### Exercise objective
Repeat the entire listing exactly. Omit all pictures.

### Collected data
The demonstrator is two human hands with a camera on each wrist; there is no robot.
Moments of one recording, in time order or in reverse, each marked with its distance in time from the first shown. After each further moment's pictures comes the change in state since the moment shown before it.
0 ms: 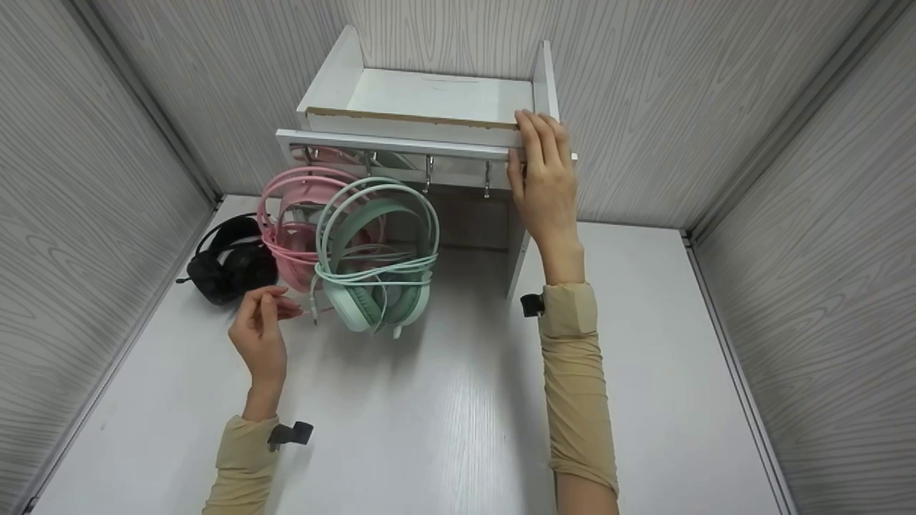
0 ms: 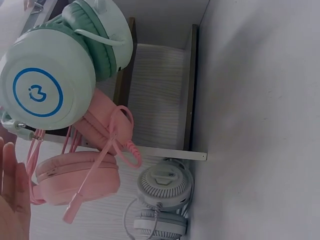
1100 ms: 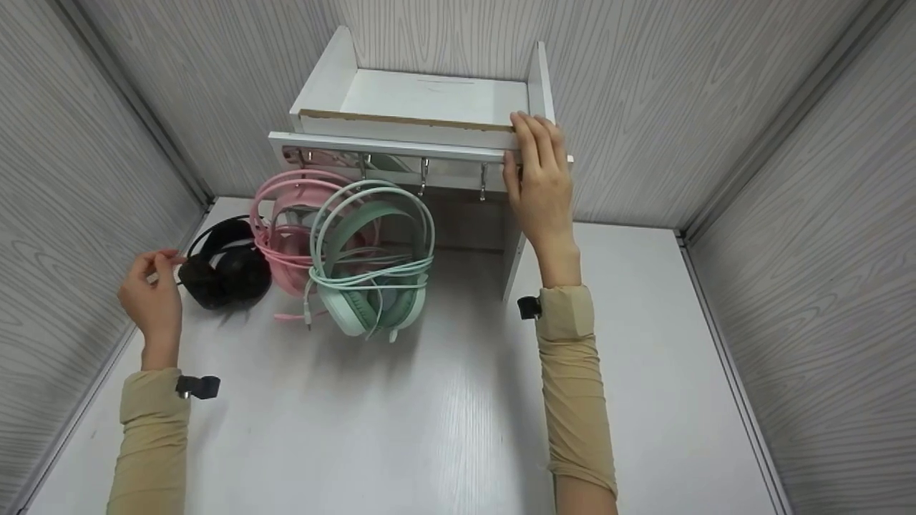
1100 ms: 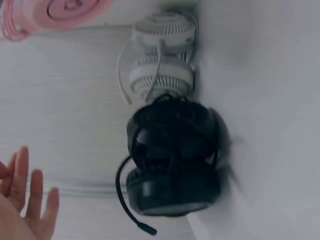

### Response
The demonstrator is two human hands with a camera on each wrist; there is no robot.
Moments of one recording, in time order or in reverse, each marked with its distance in time from the first shown. After each further moment's pictures comes the change in state since the moment shown before it.
0 ms: 
0 ms: 
1100 ms: 
1100 ms: 

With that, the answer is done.